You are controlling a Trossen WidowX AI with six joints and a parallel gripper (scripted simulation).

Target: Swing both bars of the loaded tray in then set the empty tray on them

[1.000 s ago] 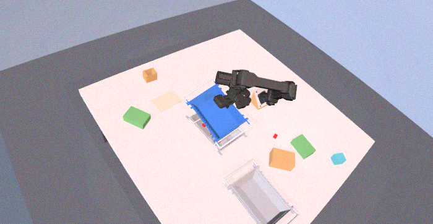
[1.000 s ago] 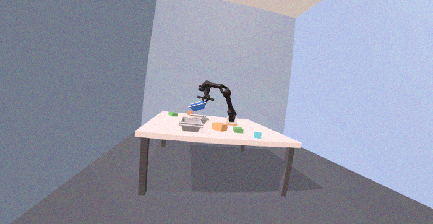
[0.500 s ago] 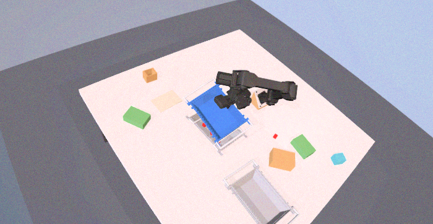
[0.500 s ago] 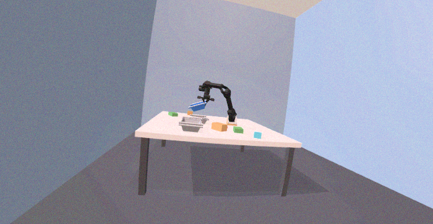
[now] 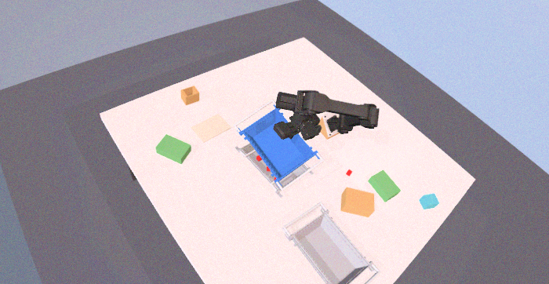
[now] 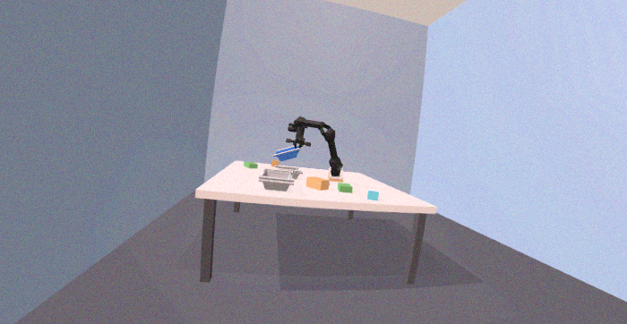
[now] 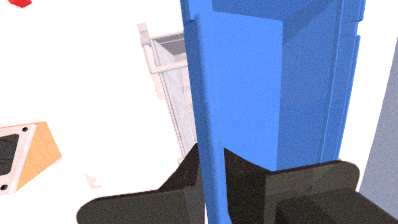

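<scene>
Now: gripper tip 70 mm short of the blue tray and 10 mm below it. Round my gripper tip: cyan cube: 540 mm to the left, 410 mm behind, 160 mm below; then flat sheet: 330 mm to the right, 180 mm below, 150 mm ahead; then orange box: 330 mm to the left, 150 mm below, 120 mm behind.
</scene>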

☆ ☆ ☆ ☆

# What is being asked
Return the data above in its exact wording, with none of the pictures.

# Response to the task
You are controlling a Trossen WidowX AI with six joints and a parallel gripper (scripted simulation).

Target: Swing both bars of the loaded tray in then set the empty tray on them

[1.000 s ago] 
[1.000 s ago] 
[0.500 s ago] 
[0.500 s ago] 
[now] 
[now] 
[now] 

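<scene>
Now: gripper tip 70 mm short of the blue tray and 10 mm below it. Round my gripper tip: cyan cube: 540 mm to the left, 410 mm behind, 160 mm below; then flat sheet: 330 mm to the right, 180 mm below, 150 mm ahead; then orange box: 330 mm to the left, 150 mm below, 120 mm behind.
</scene>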

No further output remains for this exercise.